EXERCISE:
Every line from the one with "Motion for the" through the final line of the entries below should be returned exactly; leave out all other lines.

____ RECORD SET

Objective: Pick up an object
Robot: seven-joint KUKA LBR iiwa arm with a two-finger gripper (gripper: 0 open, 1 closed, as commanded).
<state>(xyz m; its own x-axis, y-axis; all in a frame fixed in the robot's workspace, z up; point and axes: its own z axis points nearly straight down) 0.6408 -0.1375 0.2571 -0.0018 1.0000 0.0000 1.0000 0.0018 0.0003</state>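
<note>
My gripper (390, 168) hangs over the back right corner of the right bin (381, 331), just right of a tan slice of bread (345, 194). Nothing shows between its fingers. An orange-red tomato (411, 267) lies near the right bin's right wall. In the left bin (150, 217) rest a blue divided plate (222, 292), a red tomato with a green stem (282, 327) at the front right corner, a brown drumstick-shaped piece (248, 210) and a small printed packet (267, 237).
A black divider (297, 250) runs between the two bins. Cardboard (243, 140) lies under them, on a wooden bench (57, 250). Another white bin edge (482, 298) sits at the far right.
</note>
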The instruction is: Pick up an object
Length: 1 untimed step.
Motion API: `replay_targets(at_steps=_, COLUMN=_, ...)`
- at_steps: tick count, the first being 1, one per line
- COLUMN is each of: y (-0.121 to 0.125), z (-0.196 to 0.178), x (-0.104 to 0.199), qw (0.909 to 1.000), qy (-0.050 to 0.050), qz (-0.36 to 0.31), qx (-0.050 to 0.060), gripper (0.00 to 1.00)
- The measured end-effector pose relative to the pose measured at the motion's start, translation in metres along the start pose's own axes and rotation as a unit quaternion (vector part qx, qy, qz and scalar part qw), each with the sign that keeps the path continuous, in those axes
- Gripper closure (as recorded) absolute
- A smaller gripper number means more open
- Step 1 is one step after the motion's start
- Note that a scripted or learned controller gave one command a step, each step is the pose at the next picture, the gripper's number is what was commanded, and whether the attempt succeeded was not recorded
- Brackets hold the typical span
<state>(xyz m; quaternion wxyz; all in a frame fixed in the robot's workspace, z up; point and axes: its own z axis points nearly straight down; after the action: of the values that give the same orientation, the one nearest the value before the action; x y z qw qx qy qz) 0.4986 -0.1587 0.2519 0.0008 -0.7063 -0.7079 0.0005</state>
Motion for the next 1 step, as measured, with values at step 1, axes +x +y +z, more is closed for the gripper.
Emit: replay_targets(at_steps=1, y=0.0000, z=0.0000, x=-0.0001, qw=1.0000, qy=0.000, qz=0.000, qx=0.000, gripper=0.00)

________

SOLUTION TO THE PROBLEM:
Motion for the next 1 step, as measured, with values at step 1, axes +x +y +z, more is closed for the gripper.
Emit: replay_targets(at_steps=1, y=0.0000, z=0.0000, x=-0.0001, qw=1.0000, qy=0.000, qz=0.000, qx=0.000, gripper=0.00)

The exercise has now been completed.